Suppose $g : U \subseteq \mathbb{R}^m \to M \subseteq \mathbb{R}^k$, and $u \in U$ why does the derivative $dg_u$ extend to all of $\mathbb{R}^m$?
This is my question, it comes after reading page 4 of Topology from the Differentiable Viewpoint by Milnor
This is the excerpt :
"Now let us define the tangent space for an arbitrary smooth manifold $M \subseteq \mathbb{R}^k$. Choose a parameterization $$g : U \to M \subseteq \mathbb{R}^k$$ of a neighbourhood $g[U]$ of $x \in M$, with $g(u) = x$. Here $U$ is an open subset of $\mathbb{R}^m$. Think of $g$ as a mapping from $U$ to $\mathbb{R}^k$ so that the derivative $$dg_u : \mathbb{R}^m \to \mathbb{R}^k$$ is defined. Then $$TM_x = dg_u[\mathbb{R}^m]$$"

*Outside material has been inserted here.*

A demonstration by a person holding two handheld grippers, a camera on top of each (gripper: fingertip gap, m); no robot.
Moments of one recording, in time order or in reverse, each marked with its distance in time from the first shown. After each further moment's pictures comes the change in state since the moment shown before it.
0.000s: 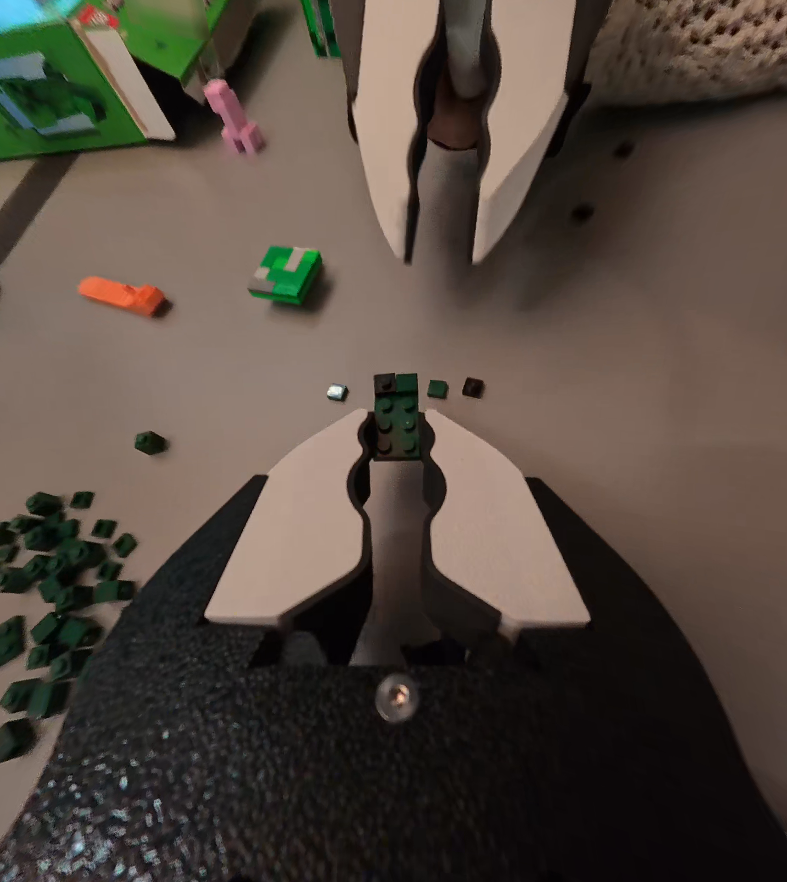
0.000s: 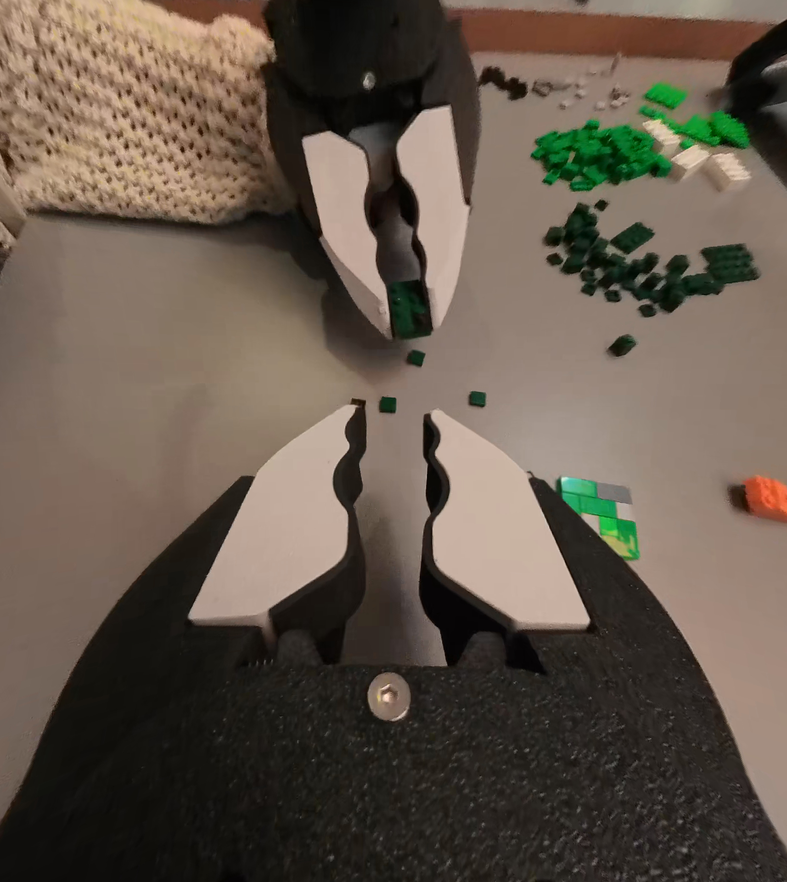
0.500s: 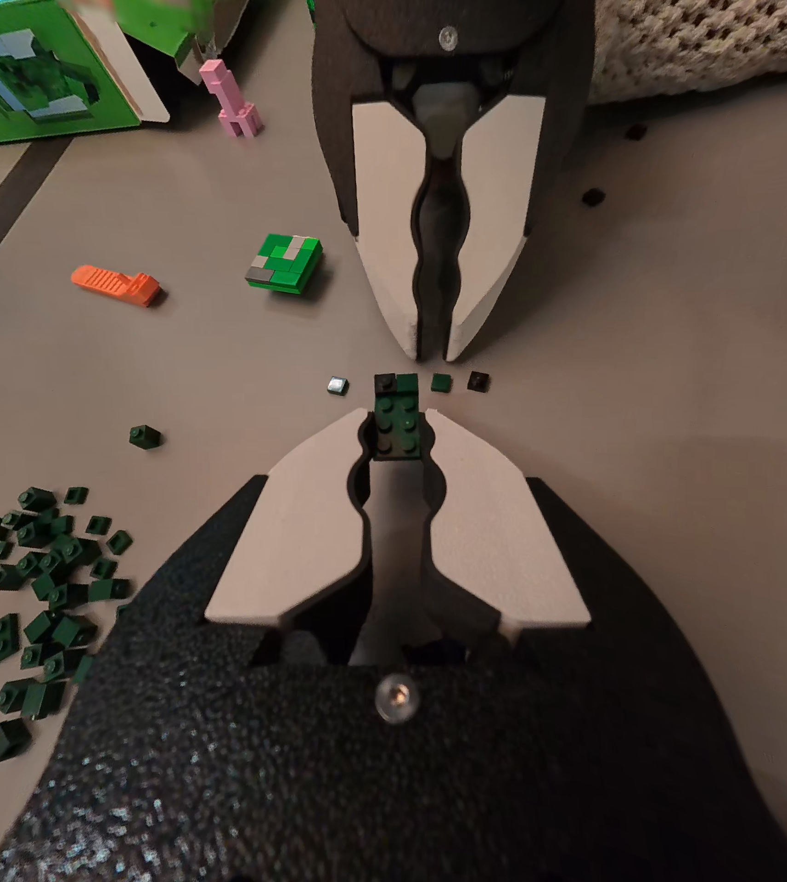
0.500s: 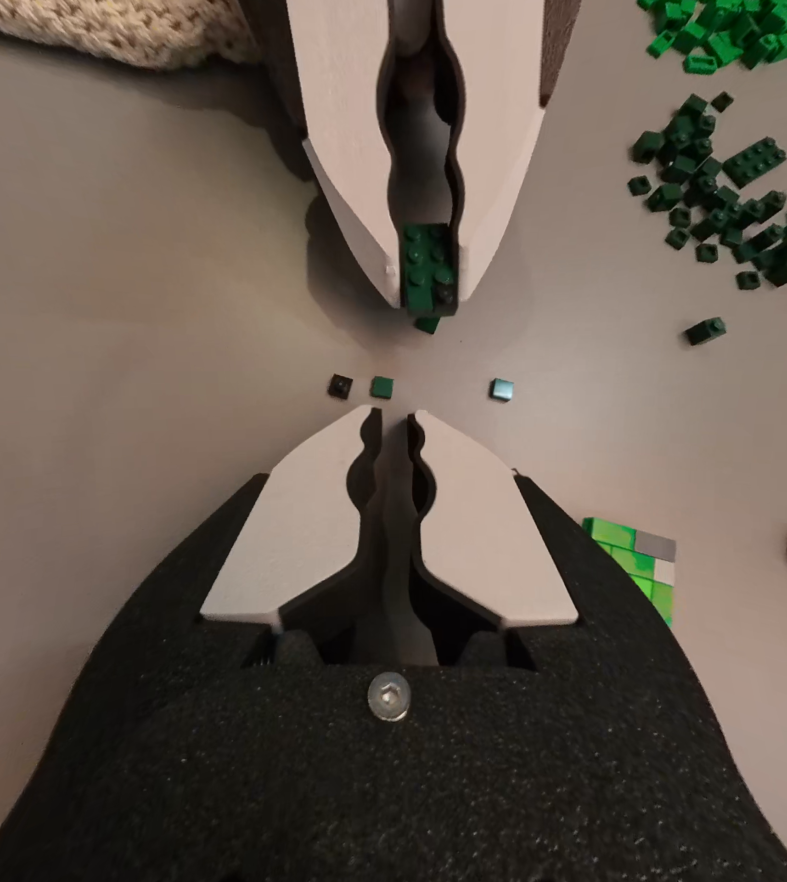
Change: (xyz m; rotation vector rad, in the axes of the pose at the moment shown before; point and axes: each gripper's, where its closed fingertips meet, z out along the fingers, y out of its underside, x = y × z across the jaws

So my question is if $g$ maps $U$ to $m$, $g : U \to M$ how can its derivative at the point $u$, $dg_u$ extend to all of $\mathbb{R}^m$ so that it maps all of $\mathbb{R}^m$ into $\mathbb{R}^k$?
In other words if $g : U \to M$ how can $dg_u$ be defined so that $dg_u : \mathbb{R}^m \to \mathbb{R}^k$?
It seems that you're confusing the domain of $dg$ with that of $dg_u$. Remember that $dg_u$ is the derivative of $g : U \to M$ at the single point $u \in U$; i.e. the best linear approximation to $g(\cdot) - g(u)$ near $u$. You might be more familiar with this as the Jacobian matrix of the mapping $g$. Linear maps/matrices always map between vector spaces - in this case since $U \subset \mathbb R^m, M \subset \mathbb R^k$, the derivative is a $k \times m$ matrix, or equivalently a linear map $\mathbb R^m \to \mathbb R^k$.
If you want to talk about the derivative $dg$ as a function of position $u$, then you really have a map $dg : U \times \mathbb R^m \to \mathbb R^k$ defined by $dg(u,v) = dg_u(v)$.